We welcome inter- and multi-disciplinary theoretical or empirical contributions in the field of Work and Organizational Psychology, Strategic Human Resource Management, and Organizational Behavior discussing the implications of the “new normal”, specifically to tackle the following issues:
- Human resource management of change (e.g., perceived organizational support, high commitment HRM practices) and positive organizational behavior outcomes (e.g., engagement, extra-role behaviors, performance)

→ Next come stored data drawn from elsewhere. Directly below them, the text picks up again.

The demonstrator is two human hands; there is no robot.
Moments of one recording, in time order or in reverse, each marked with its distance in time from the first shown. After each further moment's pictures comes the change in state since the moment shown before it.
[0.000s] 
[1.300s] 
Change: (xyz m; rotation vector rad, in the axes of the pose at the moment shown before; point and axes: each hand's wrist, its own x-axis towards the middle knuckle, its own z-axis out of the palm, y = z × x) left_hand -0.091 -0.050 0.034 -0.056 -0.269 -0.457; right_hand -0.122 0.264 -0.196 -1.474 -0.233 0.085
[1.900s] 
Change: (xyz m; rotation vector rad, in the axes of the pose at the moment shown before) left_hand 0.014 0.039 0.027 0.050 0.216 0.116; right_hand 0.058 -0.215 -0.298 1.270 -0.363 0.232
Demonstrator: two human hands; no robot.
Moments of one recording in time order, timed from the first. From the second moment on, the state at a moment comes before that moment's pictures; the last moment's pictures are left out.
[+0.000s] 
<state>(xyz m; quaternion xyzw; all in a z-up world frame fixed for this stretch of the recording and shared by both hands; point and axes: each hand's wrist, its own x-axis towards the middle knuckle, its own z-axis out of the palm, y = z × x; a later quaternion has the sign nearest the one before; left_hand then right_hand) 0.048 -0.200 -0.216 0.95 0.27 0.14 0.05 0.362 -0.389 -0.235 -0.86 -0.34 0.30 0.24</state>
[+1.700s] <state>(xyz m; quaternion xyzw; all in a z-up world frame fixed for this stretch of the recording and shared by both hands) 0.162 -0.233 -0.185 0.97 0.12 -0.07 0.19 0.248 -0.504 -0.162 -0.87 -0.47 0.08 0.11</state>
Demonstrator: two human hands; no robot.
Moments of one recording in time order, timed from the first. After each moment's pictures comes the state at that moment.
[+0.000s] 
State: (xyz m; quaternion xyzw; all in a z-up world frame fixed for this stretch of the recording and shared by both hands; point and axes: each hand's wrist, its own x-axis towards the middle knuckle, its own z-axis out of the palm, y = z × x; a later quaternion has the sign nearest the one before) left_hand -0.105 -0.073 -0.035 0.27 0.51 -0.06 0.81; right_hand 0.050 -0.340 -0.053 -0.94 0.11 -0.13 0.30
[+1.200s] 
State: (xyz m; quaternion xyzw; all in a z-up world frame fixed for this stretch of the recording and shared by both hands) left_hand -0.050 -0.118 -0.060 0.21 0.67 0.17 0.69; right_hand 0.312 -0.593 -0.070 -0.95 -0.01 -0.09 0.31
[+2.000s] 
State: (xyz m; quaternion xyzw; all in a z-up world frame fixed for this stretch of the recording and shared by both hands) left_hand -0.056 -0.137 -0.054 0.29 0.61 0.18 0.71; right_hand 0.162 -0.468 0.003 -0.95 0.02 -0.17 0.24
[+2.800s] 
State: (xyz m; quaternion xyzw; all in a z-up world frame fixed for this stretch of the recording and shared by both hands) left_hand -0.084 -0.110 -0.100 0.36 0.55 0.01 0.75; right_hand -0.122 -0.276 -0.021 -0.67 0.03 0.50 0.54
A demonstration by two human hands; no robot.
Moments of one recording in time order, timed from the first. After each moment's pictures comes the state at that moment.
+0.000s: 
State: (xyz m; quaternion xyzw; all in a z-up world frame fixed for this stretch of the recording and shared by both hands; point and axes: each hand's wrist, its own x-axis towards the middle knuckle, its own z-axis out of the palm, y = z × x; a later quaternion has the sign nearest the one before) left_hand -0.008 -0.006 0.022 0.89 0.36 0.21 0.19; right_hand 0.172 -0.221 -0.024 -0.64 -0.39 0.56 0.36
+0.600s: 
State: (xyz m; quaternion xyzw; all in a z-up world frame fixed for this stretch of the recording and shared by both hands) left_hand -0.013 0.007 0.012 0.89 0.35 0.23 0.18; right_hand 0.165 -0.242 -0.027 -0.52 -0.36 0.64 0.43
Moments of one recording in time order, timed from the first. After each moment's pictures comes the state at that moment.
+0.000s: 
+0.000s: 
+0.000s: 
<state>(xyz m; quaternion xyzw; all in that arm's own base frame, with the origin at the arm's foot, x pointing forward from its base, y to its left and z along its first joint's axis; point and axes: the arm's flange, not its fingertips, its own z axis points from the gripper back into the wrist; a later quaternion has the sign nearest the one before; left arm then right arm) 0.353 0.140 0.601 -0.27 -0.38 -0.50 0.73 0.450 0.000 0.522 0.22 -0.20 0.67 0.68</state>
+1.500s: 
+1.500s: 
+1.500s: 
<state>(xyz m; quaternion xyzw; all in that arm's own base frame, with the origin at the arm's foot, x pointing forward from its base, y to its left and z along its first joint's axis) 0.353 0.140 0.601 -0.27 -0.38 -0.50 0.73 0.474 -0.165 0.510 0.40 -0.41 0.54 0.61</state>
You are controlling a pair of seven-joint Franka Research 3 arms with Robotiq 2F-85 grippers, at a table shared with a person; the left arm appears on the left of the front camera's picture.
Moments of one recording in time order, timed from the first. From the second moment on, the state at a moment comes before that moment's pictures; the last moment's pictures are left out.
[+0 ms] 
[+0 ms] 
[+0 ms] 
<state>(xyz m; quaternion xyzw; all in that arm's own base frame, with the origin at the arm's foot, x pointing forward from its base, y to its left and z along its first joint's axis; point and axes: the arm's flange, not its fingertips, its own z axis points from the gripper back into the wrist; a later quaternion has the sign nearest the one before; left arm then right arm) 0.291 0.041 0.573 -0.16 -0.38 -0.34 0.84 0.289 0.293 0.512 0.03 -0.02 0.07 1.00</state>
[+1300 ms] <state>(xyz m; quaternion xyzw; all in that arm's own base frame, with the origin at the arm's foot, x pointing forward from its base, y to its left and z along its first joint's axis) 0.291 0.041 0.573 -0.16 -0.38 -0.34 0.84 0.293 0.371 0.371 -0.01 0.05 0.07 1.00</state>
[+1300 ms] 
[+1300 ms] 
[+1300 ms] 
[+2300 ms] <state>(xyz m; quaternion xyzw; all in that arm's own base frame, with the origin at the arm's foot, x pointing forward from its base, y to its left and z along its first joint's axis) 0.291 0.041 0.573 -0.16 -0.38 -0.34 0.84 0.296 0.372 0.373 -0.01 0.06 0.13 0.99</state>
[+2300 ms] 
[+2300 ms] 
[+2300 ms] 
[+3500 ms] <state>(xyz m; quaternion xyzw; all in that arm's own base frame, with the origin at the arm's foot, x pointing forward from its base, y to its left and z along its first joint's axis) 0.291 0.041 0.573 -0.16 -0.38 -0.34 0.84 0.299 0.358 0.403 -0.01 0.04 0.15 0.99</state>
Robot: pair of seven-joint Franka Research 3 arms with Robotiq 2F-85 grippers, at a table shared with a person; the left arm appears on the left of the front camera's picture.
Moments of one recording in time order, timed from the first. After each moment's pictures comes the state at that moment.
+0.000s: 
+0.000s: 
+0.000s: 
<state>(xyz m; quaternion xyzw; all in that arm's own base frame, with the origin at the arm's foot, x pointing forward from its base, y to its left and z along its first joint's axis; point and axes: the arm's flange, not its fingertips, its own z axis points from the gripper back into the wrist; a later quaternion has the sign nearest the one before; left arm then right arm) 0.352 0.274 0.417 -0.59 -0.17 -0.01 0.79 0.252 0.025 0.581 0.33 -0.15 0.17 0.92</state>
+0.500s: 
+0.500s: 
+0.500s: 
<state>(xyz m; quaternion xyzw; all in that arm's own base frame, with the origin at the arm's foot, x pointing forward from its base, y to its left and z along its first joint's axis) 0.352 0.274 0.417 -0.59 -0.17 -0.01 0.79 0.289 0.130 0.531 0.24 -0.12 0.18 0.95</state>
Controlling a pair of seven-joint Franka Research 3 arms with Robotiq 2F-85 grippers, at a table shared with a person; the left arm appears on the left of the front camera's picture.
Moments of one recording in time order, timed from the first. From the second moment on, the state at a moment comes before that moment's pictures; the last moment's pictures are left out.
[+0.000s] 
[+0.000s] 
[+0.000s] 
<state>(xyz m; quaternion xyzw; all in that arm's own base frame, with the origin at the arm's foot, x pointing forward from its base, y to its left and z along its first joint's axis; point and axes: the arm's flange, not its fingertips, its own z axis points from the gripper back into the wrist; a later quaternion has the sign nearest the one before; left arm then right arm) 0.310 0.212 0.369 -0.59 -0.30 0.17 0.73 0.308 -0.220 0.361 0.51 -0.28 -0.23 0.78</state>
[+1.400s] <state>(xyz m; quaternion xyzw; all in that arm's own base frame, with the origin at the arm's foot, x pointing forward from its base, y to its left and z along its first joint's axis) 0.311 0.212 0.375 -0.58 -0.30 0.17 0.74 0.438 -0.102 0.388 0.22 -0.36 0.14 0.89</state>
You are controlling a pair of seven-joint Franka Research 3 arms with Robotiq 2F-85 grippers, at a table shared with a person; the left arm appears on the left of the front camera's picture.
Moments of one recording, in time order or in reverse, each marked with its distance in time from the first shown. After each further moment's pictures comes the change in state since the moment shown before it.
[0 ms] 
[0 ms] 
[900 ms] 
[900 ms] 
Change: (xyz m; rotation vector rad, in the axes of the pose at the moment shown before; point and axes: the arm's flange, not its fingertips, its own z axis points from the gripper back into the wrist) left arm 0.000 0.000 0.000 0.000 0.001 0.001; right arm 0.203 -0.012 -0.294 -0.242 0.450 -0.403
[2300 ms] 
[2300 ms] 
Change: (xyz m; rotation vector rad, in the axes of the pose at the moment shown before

- Psychosocial implications of Remote Work Management (e.g., techno-stress, digital skills, workload, workaholism)
- New P/O relationships, New meanings of work, new psychological contracts (e.g., generational differences as Millennials versus X Generation)
- Redefinition of individual and organizational career management (e.g., making sense of careers, sustainable careers, career shocks)
- Work-life interface (e.g., work-life conflict and/or enrichment, work-study conflict, positive and negative spillover effects, crossover effects)
- Impact of individual resources for coping with change, job insecurity and economic stress (e.g., self-efficacy, psychological capital, hope)

Keywords: Covid 19 pandemic, HRM, Change Management, Technostress, Work/Life balance, Career, Meaning of working

Important note: All contributions to this Research Topic must be within the scope of the section and journal to which they are submitted, as defined in their mission statements. Frontiers reserves the right to guide an out-of-scope manuscript to a more suitable section or journal at any stage of peer review.